Velocity – as a measure, combines the two. It measures the number of features you can ship while maintaining quality of service. Kubernetes and ecosystem tools – give you what you need to move quickly while maintaining quality.
@kelseyhightower, Brendan Burns, and Joe Beda explain in “Kubernetes up and running” that there are three core concepts baked into Kubernetes that enable velocity. And based on my look back, represent an 180 degree shift and transformation from the best practice of the slow and careful era.

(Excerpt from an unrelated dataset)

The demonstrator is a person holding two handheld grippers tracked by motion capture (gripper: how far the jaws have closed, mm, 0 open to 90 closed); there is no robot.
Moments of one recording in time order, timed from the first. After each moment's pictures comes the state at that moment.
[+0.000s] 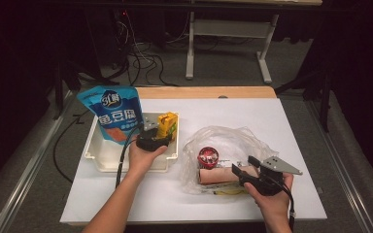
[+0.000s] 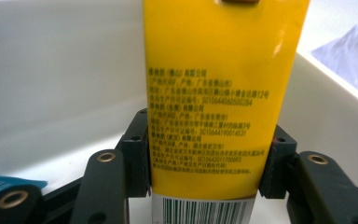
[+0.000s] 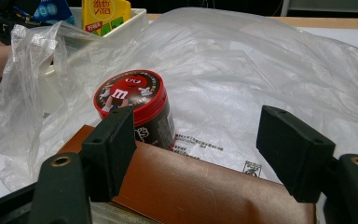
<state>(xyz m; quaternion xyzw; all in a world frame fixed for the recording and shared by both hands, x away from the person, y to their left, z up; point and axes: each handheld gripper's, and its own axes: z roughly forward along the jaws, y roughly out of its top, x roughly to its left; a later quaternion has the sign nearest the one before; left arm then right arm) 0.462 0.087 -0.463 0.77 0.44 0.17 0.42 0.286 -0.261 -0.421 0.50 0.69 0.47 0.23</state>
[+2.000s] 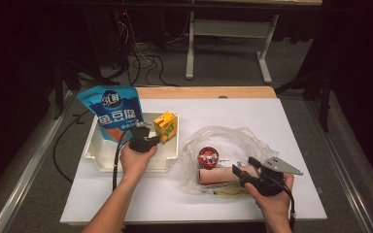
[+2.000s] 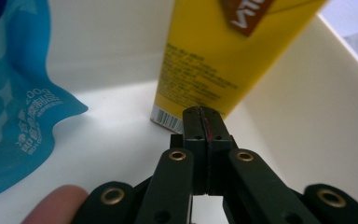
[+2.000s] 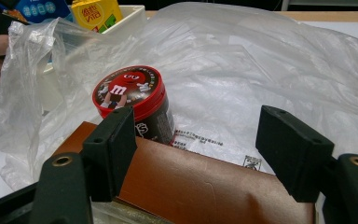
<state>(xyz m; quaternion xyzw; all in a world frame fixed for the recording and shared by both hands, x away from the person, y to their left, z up) 0.455 0.109 -0.452 0.74 0.54 0.11 0.39 0.286 -0.263 -0.423 0.50 0.69 0.47 0.23</state>
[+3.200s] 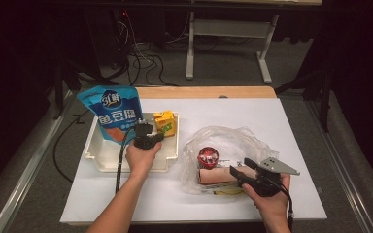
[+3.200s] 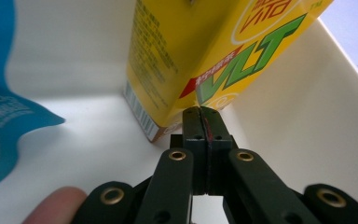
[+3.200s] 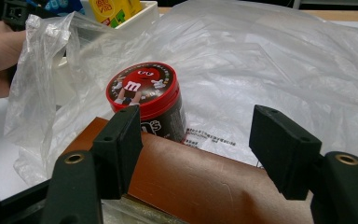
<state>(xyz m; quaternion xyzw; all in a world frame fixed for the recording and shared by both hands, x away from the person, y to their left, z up) 0.467 0.096 -0.461 0.71 0.57 0.09 0.41 0.285 -0.256 -0.423 0.49 0.70 0.47 0.22</state>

- Immutability – Once an artifact is created, it is not changed by users. Antipattern: change something in a container or application deployed via container. It is better to create a new container and redeploy, than for a human to make a change to a deployed system. This supports a green/blue release process. There is no runbook rollback. There is no “break glass” process for people making changes to deployed systems.

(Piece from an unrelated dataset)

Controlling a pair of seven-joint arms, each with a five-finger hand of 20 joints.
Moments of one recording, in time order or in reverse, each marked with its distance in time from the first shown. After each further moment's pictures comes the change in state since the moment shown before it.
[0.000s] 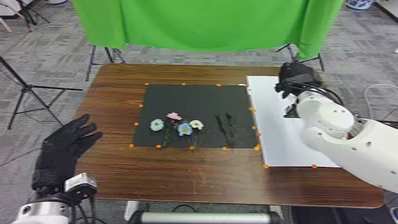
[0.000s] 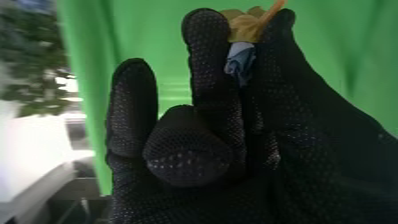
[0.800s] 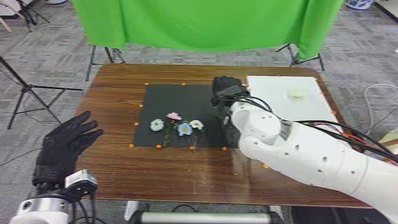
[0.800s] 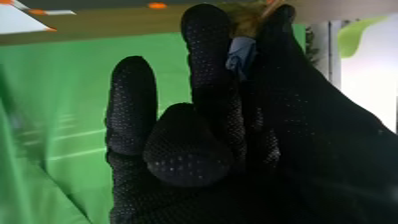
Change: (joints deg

- Declarative configuration – Kubernetes objects define desired state of the system. Kubernetes makes sure the actual state matches the desired state. There is no runbook with a documented series of steps to take. It does not need to be executed to be understood. Its impact is declared.
- Self-healing – Kubernetes includes a controller-manager that continuously takes actions to make sure current state matches desired state. People don’t repair (e.g. make changes) via mitigation steps performed in response to an alert or change request. Kubernetes consistently and repeatedly takes actions to ensure current state matches desired state.
Runbooks are replaced by Immutability and declarative configuration. Self-healing replaces “break glass” production repair processes.
I believe Kubernetes is more than a container orchestrator. Velocity enabled by Kubernetes represents a new IT operating model for how applications are built and managed.
I’m excited to see what’s up at KubeCon this year.
Stop by Booth P18 to see how Cisco participates in the Kubernetes community, and offers powerful network and management solutions to help you deploy production grade Kubernetes in your organization.
Kubernetes stands on the shoulders of giants, so to speak. Some key stepping stones and enables that make Kubernetes possible and popular now, include:
- DevOps – culture shift and automation tools that implement the idea that you can speed up AND increase service quality.
- Virtualization – VMs abstract applications from infrastructure.
- Infrastructure as code – configuration tools that help maintain desired state
- Cloud computing – infrastructure services for rent called via API
- Software Defined Datacenter – compute, storage and network via API in an on premises infrastructure.
- Containers – immutable images that bundle an application and all of its dependencies.